### Exercise details
Repeat the entries. Each one must match exactly.

### Records to use
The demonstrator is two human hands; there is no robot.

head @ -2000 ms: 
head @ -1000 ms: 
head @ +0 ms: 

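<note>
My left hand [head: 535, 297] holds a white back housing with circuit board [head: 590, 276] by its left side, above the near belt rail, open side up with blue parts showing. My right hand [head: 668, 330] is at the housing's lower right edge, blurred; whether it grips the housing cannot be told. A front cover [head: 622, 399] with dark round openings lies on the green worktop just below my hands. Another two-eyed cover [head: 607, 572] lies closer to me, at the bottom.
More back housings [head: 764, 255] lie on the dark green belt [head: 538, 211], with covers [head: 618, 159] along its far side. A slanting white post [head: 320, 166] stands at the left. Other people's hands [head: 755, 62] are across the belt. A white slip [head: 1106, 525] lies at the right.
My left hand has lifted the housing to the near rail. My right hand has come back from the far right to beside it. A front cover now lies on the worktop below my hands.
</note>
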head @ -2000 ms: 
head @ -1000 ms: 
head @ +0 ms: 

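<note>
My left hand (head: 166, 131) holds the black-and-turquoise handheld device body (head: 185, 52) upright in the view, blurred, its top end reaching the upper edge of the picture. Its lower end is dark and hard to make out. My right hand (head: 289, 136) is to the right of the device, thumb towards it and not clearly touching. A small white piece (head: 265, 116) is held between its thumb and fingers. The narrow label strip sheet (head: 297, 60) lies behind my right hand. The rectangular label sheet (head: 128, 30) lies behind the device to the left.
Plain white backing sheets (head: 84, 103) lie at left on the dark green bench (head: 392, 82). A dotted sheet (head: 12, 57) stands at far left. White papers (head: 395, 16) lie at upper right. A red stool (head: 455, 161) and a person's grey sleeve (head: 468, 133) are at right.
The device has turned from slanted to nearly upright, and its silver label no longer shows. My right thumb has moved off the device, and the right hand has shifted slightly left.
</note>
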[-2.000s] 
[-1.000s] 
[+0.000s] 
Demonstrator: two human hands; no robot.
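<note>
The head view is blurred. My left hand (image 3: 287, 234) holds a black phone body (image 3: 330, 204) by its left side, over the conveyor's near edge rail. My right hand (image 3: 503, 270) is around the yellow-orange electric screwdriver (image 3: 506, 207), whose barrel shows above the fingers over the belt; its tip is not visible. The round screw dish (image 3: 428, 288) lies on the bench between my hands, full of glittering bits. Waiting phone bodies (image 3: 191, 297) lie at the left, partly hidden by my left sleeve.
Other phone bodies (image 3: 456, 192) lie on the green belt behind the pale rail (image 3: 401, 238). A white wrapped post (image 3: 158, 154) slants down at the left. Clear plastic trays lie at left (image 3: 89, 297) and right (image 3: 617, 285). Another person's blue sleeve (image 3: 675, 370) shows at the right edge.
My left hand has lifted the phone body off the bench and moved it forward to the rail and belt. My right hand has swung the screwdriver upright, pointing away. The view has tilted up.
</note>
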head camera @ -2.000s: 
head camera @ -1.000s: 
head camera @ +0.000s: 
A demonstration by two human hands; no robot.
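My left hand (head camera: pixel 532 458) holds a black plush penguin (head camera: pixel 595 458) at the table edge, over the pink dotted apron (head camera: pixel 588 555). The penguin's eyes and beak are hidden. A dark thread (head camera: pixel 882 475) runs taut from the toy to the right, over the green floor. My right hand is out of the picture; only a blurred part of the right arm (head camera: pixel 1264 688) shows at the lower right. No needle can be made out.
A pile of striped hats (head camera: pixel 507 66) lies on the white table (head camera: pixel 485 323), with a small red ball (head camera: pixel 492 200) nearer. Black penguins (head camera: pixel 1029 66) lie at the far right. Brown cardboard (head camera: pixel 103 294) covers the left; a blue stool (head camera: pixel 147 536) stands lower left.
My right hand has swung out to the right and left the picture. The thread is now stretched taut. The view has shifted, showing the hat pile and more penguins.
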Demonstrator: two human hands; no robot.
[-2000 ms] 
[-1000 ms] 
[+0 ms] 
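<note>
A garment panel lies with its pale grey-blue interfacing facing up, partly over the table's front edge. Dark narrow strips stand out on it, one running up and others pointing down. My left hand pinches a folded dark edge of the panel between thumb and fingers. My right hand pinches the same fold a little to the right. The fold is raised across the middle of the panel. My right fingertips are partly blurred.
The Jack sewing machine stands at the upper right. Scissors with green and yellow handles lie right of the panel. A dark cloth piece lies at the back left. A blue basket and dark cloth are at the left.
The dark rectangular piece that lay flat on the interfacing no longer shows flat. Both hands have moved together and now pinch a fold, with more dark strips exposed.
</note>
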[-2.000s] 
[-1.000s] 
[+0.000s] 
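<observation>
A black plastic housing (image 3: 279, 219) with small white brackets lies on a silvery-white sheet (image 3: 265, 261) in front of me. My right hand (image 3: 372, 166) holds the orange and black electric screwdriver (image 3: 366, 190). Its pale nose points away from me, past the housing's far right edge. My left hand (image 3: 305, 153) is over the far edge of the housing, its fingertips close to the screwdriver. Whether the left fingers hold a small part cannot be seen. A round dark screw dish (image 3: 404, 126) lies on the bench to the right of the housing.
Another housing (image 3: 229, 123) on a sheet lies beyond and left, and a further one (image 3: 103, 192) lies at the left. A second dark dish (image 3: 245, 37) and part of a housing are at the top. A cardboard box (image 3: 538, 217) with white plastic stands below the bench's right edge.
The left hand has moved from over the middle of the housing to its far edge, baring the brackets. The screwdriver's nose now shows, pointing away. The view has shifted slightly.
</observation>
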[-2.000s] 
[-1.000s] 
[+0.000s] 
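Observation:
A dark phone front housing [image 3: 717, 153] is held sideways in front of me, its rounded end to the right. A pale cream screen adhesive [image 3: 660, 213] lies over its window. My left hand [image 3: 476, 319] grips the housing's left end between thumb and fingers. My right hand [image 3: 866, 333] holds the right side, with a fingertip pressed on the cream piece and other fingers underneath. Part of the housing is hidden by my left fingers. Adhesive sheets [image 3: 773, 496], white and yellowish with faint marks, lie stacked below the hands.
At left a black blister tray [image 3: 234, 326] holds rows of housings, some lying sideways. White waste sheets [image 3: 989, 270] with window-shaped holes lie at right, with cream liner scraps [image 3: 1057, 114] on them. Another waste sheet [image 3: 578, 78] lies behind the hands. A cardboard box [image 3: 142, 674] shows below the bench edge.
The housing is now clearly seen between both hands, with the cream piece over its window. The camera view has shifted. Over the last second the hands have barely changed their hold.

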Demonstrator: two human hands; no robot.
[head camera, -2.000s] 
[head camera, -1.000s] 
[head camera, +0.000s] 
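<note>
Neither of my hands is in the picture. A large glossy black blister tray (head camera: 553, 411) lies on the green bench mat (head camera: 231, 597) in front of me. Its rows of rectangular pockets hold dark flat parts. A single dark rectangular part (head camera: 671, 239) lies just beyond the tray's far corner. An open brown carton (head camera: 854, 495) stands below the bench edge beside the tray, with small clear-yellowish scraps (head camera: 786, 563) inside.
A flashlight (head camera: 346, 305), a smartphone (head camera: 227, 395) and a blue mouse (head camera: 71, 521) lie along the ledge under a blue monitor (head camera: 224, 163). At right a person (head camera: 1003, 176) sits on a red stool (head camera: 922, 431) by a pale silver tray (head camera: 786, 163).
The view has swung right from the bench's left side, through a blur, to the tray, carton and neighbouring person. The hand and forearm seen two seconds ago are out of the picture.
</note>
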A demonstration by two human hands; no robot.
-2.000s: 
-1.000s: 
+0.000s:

### Solution for this exercise
The demonstrator is two human hands; there is no robot.

head @ -2000 ms: 
head @ -1000 ms: 
head @ +0 ms: 

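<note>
My left hand [head: 535, 297] holds a white back housing with circuit board [head: 590, 276] by its left side, above the near belt rail, open side up with blue parts showing. My right hand [head: 668, 330] is at the housing's lower right edge, blurred; whether it grips the housing cannot be told. A front cover [head: 622, 399] with dark round openings lies on the green worktop just below my hands. Another two-eyed cover [head: 607, 572] lies closer to me, at the bottom.
More back housings [head: 764, 255] lie on the dark green belt [head: 538, 211], with covers [head: 618, 159] along its far side. A slanting white post [head: 320, 166] stands at the left. Other people's hands [head: 755, 62] are across the belt. A white slip [head: 1106, 525] lies at the right.
My left hand has lifted the housing to the near rail. My right hand has come back from the far right to beside it. A front cover now lies on the worktop below my hands.
</note>
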head @ -2000 ms: 
head @ -1000 ms: 
head @ +0 ms: 

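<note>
My left hand (head: 166, 131) holds the black-and-turquoise handheld device body (head: 185, 52) upright in the view, blurred, its top end reaching the upper edge of the picture. Its lower end is dark and hard to make out. My right hand (head: 289, 136) is to the right of the device, thumb towards it and not clearly touching. A small white piece (head: 265, 116) is held between its thumb and fingers. The narrow label strip sheet (head: 297, 60) lies behind my right hand. The rectangular label sheet (head: 128, 30) lies behind the device to the left.
Plain white backing sheets (head: 84, 103) lie at left on the dark green bench (head: 392, 82). A dotted sheet (head: 12, 57) stands at far left. White papers (head: 395, 16) lie at upper right. A red stool (head: 455, 161) and a person's grey sleeve (head: 468, 133) are at right.
The device has turned from slanted to nearly upright, and its silver label no longer shows. My right thumb has moved off the device, and the right hand has shifted slightly left.
</note>
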[-2.000s] 
[-1.000s] 
[+0.000s] 
Demonstrator: two human hands; no robot.
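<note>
The head view is blurred. My left hand (image 3: 287, 234) holds a black phone body (image 3: 330, 204) by its left side, over the conveyor's near edge rail. My right hand (image 3: 503, 270) is around the yellow-orange electric screwdriver (image 3: 506, 207), whose barrel shows above the fingers over the belt; its tip is not visible. The round screw dish (image 3: 428, 288) lies on the bench between my hands, full of glittering bits. Waiting phone bodies (image 3: 191, 297) lie at the left, partly hidden by my left sleeve.
Other phone bodies (image 3: 456, 192) lie on the green belt behind the pale rail (image 3: 401, 238). A white wrapped post (image 3: 158, 154) slants down at the left. Clear plastic trays lie at left (image 3: 89, 297) and right (image 3: 617, 285). Another person's blue sleeve (image 3: 675, 370) shows at the right edge.
My left hand has lifted the phone body off the bench and moved it forward to the rail and belt. My right hand has swung the screwdriver upright, pointing away. The view has tilted up.
</note>
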head camera @ -2.000s: 
head camera @ -1.000s: 
head camera @ +0.000s: 
A demonstration by two human hands; no robot.
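My left hand (head camera: pixel 532 458) holds a black plush penguin (head camera: pixel 595 458) at the table edge, over the pink dotted apron (head camera: pixel 588 555). The penguin's eyes and beak are hidden. A dark thread (head camera: pixel 882 475) runs taut from the toy to the right, over the green floor. My right hand is out of the picture; only a blurred part of the right arm (head camera: pixel 1264 688) shows at the lower right. No needle can be made out.
A pile of striped hats (head camera: pixel 507 66) lies on the white table (head camera: pixel 485 323), with a small red ball (head camera: pixel 492 200) nearer. Black penguins (head camera: pixel 1029 66) lie at the far right. Brown cardboard (head camera: pixel 103 294) covers the left; a blue stool (head camera: pixel 147 536) stands lower left.
My right hand has swung out to the right and left the picture. The thread is now stretched taut. The view has shifted, showing the hat pile and more penguins.
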Demonstrator: two human hands; no robot.
[-2000 ms] 
[-1000 ms] 
[+0 ms] 
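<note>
A garment panel lies with its pale grey-blue interfacing facing up, partly over the table's front edge. Dark narrow strips stand out on it, one running up and others pointing down. My left hand pinches a folded dark edge of the panel between thumb and fingers. My right hand pinches the same fold a little to the right. The fold is raised across the middle of the panel. My right fingertips are partly blurred.
The Jack sewing machine stands at the upper right. Scissors with green and yellow handles lie right of the panel. A dark cloth piece lies at the back left. A blue basket and dark cloth are at the left.
The dark rectangular piece that lay flat on the interfacing no longer shows flat. Both hands have moved together and now pinch a fold, with more dark strips exposed.
</note>
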[-2.000s] 
[-1.000s] 
[+0.000s] 
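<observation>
A black plastic housing (image 3: 279, 219) with small white brackets lies on a silvery-white sheet (image 3: 265, 261) in front of me. My right hand (image 3: 372, 166) holds the orange and black electric screwdriver (image 3: 366, 190). Its pale nose points away from me, past the housing's far right edge. My left hand (image 3: 305, 153) is over the far edge of the housing, its fingertips close to the screwdriver. Whether the left fingers hold a small part cannot be seen. A round dark screw dish (image 3: 404, 126) lies on the bench to the right of the housing.
Another housing (image 3: 229, 123) on a sheet lies beyond and left, and a further one (image 3: 103, 192) lies at the left. A second dark dish (image 3: 245, 37) and part of a housing are at the top. A cardboard box (image 3: 538, 217) with white plastic stands below the bench's right edge.
The left hand has moved from over the middle of the housing to its far edge, baring the brackets. The screwdriver's nose now shows, pointing away. The view has shifted slightly.
</observation>
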[-2.000s] 
[-1.000s] 
[+0.000s] 
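Observation:
A dark phone front housing [image 3: 717, 153] is held sideways in front of me, its rounded end to the right. A pale cream screen adhesive [image 3: 660, 213] lies over its window. My left hand [image 3: 476, 319] grips the housing's left end between thumb and fingers. My right hand [image 3: 866, 333] holds the right side, with a fingertip pressed on the cream piece and other fingers underneath. Part of the housing is hidden by my left fingers. Adhesive sheets [image 3: 773, 496], white and yellowish with faint marks, lie stacked below the hands.
At left a black blister tray [image 3: 234, 326] holds rows of housings, some lying sideways. White waste sheets [image 3: 989, 270] with window-shaped holes lie at right, with cream liner scraps [image 3: 1057, 114] on them. Another waste sheet [image 3: 578, 78] lies behind the hands. A cardboard box [image 3: 142, 674] shows below the bench edge.
The housing is now clearly seen between both hands, with the cream piece over its window. The camera view has shifted. Over the last second the hands have barely changed their hold.
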
Demonstrator: two human hands; no robot.
[head camera, -2.000s] 
[head camera, -1.000s] 
[head camera, +0.000s] 
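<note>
Neither of my hands is in the picture. A large glossy black blister tray (head camera: 553, 411) lies on the green bench mat (head camera: 231, 597) in front of me. Its rows of rectangular pockets hold dark flat parts. A single dark rectangular part (head camera: 671, 239) lies just beyond the tray's far corner. An open brown carton (head camera: 854, 495) stands below the bench edge beside the tray, with small clear-yellowish scraps (head camera: 786, 563) inside.
A flashlight (head camera: 346, 305), a smartphone (head camera: 227, 395) and a blue mouse (head camera: 71, 521) lie along the ledge under a blue monitor (head camera: 224, 163). At right a person (head camera: 1003, 176) sits on a red stool (head camera: 922, 431) by a pale silver tray (head camera: 786, 163).
The view has swung right from the bench's left side, through a blur, to the tray, carton and neighbouring person. The hand and forearm seen two seconds ago are out of the picture.
</note>
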A demonstration by two human hands; no robot.
-2.000s: 
-1.000s: 
+0.000s:

Nothing else goes in the answer.